HOLY FAILURE AND DISAPPOINTMENT BATMAN.

It’s amazing, isn’t it? We can never have it all. I bet you out there somewhere, there is a multitude of AMAZING people, singles, DYING to be in a relationship with the job, apartment, pet, and sane mental health who just feel so alone. Here I am with a man who loves me SO unconditionally, completely, is SO handsome, and accepts me for everything, but I have NOTHING. NO money, no career. And then there are all the celebrities, who have friggin EVERYTHING, but can’t get it together at all. How the hell did Whitney Houston’s daughter’s ex-boyfriend just die of a heroin overdose at 30? Look, I am not saying kicking a drug habit is easy, I am fighting it now with Giovanni, and my alcohol addiction was FAR from pretty – but I don’t know why or how we get so sucked into all this shit.

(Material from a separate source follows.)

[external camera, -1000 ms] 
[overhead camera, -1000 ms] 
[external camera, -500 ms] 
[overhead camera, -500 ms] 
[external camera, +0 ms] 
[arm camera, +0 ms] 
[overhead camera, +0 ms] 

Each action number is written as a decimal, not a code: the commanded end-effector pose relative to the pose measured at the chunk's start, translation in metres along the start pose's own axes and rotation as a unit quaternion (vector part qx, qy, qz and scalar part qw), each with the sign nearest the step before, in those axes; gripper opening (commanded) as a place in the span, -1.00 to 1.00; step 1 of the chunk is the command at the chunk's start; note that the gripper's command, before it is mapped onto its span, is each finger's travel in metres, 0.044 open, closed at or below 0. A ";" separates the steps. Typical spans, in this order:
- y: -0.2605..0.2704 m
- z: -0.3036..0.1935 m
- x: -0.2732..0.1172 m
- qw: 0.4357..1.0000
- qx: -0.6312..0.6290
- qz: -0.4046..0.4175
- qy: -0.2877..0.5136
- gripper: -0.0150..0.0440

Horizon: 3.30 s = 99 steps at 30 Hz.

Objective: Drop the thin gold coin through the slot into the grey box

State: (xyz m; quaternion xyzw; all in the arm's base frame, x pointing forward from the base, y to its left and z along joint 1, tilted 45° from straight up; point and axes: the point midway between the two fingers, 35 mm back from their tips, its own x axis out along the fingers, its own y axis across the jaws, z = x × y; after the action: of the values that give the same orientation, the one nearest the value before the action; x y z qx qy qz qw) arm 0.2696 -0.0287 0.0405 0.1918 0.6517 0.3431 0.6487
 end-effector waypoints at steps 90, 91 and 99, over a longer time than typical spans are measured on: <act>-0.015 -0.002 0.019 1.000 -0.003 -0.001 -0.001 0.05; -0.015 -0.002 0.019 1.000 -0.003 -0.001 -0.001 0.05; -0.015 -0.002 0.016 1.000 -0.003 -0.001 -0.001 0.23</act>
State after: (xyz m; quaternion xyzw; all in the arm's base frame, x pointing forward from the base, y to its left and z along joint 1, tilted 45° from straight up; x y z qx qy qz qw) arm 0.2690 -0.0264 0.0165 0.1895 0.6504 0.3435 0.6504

No wonder we fail and disappoint ourselves so much – between drugs, alcohol, doctors, medication and everything else that just kills us on the inside, how are we ever supposed to find success and happiness?

Well, ladies and gentlemen, for 2020 and the dawn of a new decade, I am going to try to find it.  Sober with my fiance – his ass better remain sober too.

I am going to DO IT.

AND SO ARE YOU.

Cheers to success in the new decade!!